**Task prompt**
How many lines in the listing below contain the string "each"? Say only the number.

**Given material**
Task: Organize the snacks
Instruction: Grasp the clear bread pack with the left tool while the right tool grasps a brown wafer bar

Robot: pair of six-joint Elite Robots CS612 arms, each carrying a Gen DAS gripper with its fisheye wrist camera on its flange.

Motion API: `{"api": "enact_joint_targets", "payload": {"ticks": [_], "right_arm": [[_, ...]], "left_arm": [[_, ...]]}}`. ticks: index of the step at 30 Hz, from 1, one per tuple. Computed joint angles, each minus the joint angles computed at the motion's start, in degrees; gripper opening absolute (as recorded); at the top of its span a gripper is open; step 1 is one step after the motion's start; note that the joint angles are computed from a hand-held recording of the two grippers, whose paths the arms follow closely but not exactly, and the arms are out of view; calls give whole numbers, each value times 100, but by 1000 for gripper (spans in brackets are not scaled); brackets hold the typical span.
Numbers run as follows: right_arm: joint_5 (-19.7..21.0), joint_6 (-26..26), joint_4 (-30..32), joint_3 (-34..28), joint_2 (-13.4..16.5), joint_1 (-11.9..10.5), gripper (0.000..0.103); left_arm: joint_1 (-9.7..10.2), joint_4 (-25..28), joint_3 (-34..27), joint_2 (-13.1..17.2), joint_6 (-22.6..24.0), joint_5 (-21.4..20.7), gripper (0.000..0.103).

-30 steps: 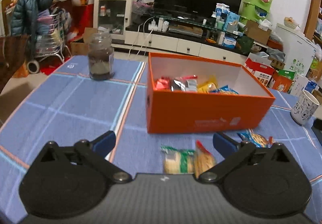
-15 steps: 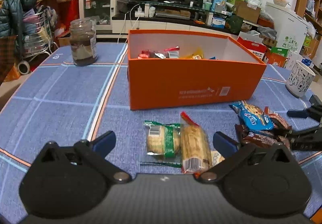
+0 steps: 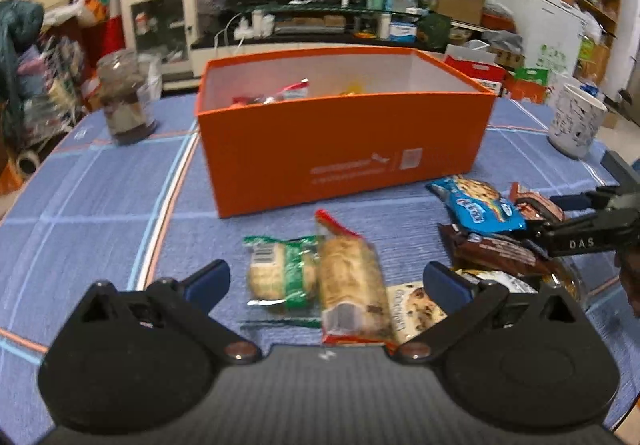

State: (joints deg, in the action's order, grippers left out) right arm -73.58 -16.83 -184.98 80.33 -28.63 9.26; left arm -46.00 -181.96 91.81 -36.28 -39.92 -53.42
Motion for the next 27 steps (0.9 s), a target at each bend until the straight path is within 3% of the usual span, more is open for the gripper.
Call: {"api": "enact_joint_targets", "payload": {"ticks": [3, 5, 8, 15, 17, 19, 27], "right_arm": [[-31, 31, 76, 12, -32, 20, 68], [-73, 73, 81, 4, -38, 41, 67], [-99, 89, 63, 25, -51, 66, 62], [-93, 137, -14, 29, -33, 69, 62], [-94, 117, 53, 25, -44, 66, 60], [-112, 92, 182, 49, -93, 70, 53], [-323, 163, 219, 81, -151, 114, 38]], "left_arm": [[10, 89, -133, 75, 79, -45, 94], [56, 188, -235, 116, 75, -296, 81], [121, 318, -319, 149, -187, -567, 73], [132, 419, -367, 170, -295, -489, 56], [98, 601, -405, 165, -179, -379, 43], [96, 594, -408, 156, -63, -448, 36], [146, 166, -241, 81, -192, -740, 32]]}}
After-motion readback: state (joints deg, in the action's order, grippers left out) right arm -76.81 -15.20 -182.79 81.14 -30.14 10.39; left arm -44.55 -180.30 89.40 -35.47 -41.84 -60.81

**Solution**
3